What the Times fails to understand is that this proposed framework is not attempting to repackage what education has been for the past hundred years - its redefining at the state level what many local educators have known education must become if we want our students to be able to compete in the growing global workforce. This forward-looking proposal requires us to consider it with a forward-looking perspective, one that redefines the role of the teacher as a facilitator, as a coach, and the student as the driver of their education, requiring the student to learn how to be responsible for what, when, how, and why they are learning, whether or not its based on the learning progressions of a particular set of academic standards.

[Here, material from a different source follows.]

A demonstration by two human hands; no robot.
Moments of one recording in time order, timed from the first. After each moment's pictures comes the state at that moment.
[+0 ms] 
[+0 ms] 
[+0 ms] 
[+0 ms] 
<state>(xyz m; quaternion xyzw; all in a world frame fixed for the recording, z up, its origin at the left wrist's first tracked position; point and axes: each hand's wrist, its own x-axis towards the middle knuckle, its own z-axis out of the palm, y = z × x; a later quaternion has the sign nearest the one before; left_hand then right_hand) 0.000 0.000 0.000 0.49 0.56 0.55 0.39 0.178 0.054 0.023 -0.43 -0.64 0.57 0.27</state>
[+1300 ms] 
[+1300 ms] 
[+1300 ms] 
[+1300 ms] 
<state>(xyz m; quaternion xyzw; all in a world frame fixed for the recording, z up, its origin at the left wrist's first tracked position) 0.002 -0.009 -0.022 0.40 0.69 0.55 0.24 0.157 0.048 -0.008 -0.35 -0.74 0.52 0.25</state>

For those educators who see what this framework is truly proposing, we must speak publicly about the kinds of shifts in belief as well as in practice that must take place for a framework like this to be implemented with fidelity. We must shift our focus from what the teachers can or cannot handle, to what our students can or cannot handle, and I believe this proposed framework will provide the necessary pressure at the state level to shift our conversation about school, and separately about learning, to be more forward-looking, more innovating, and ultimately more successful in creating the change in education educators have been wanting to see for a long time.

Personally, I'd like to see education shift toward the beliefs and practices that encourage the kind of Self-Directed Schooling philosophy I've been proposing and have effectively introduced to my own classrooms in recent years, but that's a conversation for another blog post.